Monday, February 28, 2011
Focus: Latin for hearth; the dwelling place of Lares & Penates the Roman household gods who observed and protected and influenced all that happens with the boundaries of their location or function.
A friend once called me “the most focused person she’d ever known”, that I just dive in and dig in until I got it done. No matter what the “it” was. If it needed doing I’d do it. Need your garage or closet cleaned? Need your project managed skillfully on time and on budget? Need to manage up or out that nightmare employee? Call on me. No task too dirty for me. Queen of the multi-taskers. My brain was a constantly shuffling deck of cards and I could pull out the ace of any suit with my mind’s eye closed.
Then my focus narrowed into one prime objective; keeping Dad alive. Managing his day-to-day existence of daily living, of weekly doctor visits, hospitalizations, transfusions and infusions. I became expert in knowing his intimate medical details and could recite the litany of blood pressures, symptoms/aches/pains, calcium, magnesium, potassium, white blood cell counts and radiological findings from any given day, on queue. I’d stand by his bed in the ER and rattle off the details to round after round of interns, hospitalists, consultants, and specialists who’d come in. They all asked the same questions and never wrote down the answers for the next guy. No need to, the daughter’s got it all. Don’t bother pulling the medical records-I’ve got it all here in my head. Guaranteed accurate. The doctors would look at me agog and ask, “Did you go to medical school?” Nope. Just focused.

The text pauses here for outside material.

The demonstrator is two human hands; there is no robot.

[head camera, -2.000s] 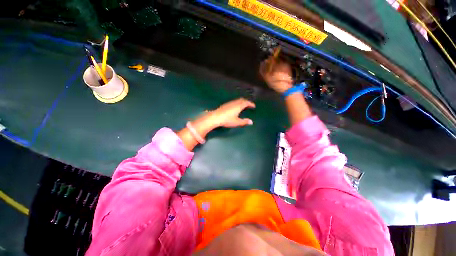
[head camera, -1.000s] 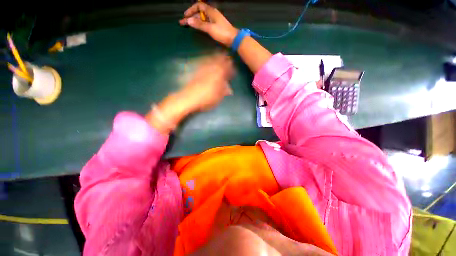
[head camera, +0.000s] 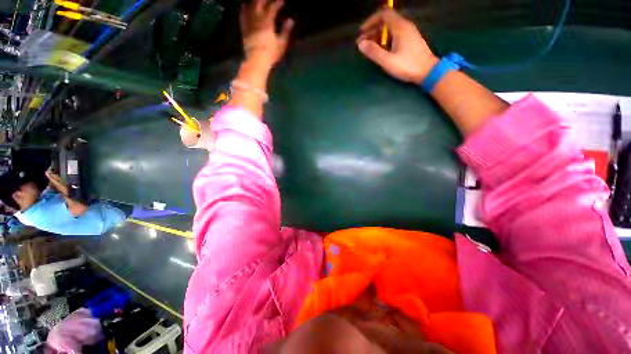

My prime objective has been changed and it’s almost like learning how to switch from driving a stick shift to an automatic transmission. I’m stuck at a stop sign staring at the floor, wondering what happened to the clutch. Now days I can’t seem to hone in on any thought or task longer than twenty minutes before I disconect myself and flit on to something else that distracts me. I was going to write my blog every day-wait a minute-I had that thought last December! What happened in the meantime, and what was I doing instead of writing? I find bits of my thoughts and intentions missing as if my brain has been given the once over by a military censor. Big fat black splotches inked over critical details to keep the enemy in the dark. Brain exhaustion. Processor overload.
All I can do is Keep Calm and Carry On.